Let $A$ be a nonnegative matrix.

The resolvent $R(\lambda) = (\lambda I − A)^{−1}$ is analytic except at its spectrum (the eigenvalues). It must be analytic on the annulus $|λ| > ρ$ and must have at least one singularity somewhere on the spectral radius circle $|λ| = ρ$.

The Neumann series for the resolvent $$R(\lambda) = \sum _{k=1}^{\infty} \frac{A^{k-1}}{\rho^k}$$ will converge down to the first singularity of $R(λ)$.

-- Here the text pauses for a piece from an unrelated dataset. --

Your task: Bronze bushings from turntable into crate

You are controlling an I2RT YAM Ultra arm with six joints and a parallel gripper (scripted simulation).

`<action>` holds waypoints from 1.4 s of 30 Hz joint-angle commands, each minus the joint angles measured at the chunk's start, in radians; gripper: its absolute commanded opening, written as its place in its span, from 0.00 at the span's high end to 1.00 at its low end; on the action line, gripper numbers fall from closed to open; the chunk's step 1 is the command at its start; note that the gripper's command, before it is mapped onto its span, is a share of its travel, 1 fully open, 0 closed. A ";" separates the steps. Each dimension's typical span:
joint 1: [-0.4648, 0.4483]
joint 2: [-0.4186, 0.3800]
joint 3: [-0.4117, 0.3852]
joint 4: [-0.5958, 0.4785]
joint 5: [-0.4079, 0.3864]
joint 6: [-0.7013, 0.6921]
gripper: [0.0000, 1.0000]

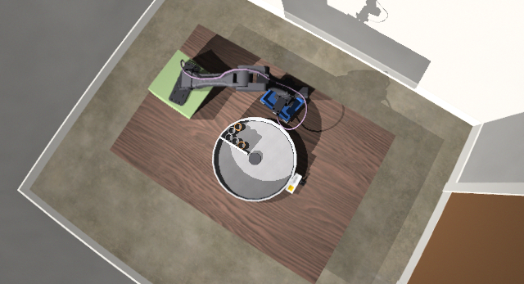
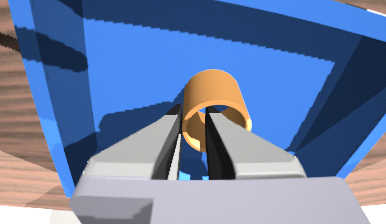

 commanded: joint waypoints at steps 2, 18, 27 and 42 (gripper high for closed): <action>-0.001 -0.033 0.004 -0.007 -0.001 -0.008 0.84; 0.001 -0.035 -0.002 -0.015 -0.001 -0.007 0.84; 0.016 -0.065 -0.018 -0.034 0.005 0.008 0.84; 0.042 -0.214 -0.057 -0.156 0.018 0.034 0.84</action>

I could not understand the meaning of the last statement. Please explain.

Answer 1

There is a unitary $U$ such that $A=U^*DU$ where $D$ is a diagonal matrix with eigenvalues $\rho = \lambda_1 \ge \lambda_2 \ge \cdots \ge \lambda_k \ge 0$. Then $$ (\lambda I-A)^{-1}=U^*\begin{pmatrix}\frac{1}{\lambda-\lambda_1} & 0 & 0 & \cdots & 0 \\ 0 & \frac{1}{\lambda-\lambda_2} & 0 & \cdots & 0 \\ \vdots & \vdots & \vdots & \ddots & \vdots \\ 0 & 0 & 0 & \cdots & \frac{1}{\lambda-\lambda_n}\end{pmatrix}U. $$ Then, for $|\lambda| > \rho$, you can expand \begin{align} \frac{1}{\lambda-\lambda_k}& = \frac{1}{\lambda}\frac{1}{1-\frac{\lambda_k}{\lambda}}=\sum_{m=0}^{\infty}\frac{\lambda_k^m}{\lambda^{m+1}}. \end{align} So, $$ (\lambda I-A)^{-1}=\sum_{m=0}^{\infty}\frac{1}{\lambda^{m+1}} U^*\begin{pmatrix}\lambda_1^{m} & 0 & 0 & \cdots & 0 \\ 0 & \lambda_2^m & 0 & \cdots & 0 \\ \vdots & \vdots & \vdots & \ddots & \vdots \\ 0 & 0 & 0 & \cdots & \lambda_n^m \end{pmatrix}U, \;\;\; |\lambda| > \rho. $$ This can be written as $$ (\lambda I - A)^{-1}=\sum_{m=0}^{\infty}\frac{1}{\lambda^{m+1}}A^{m}, \;\;\; |\lambda| > \rho. $$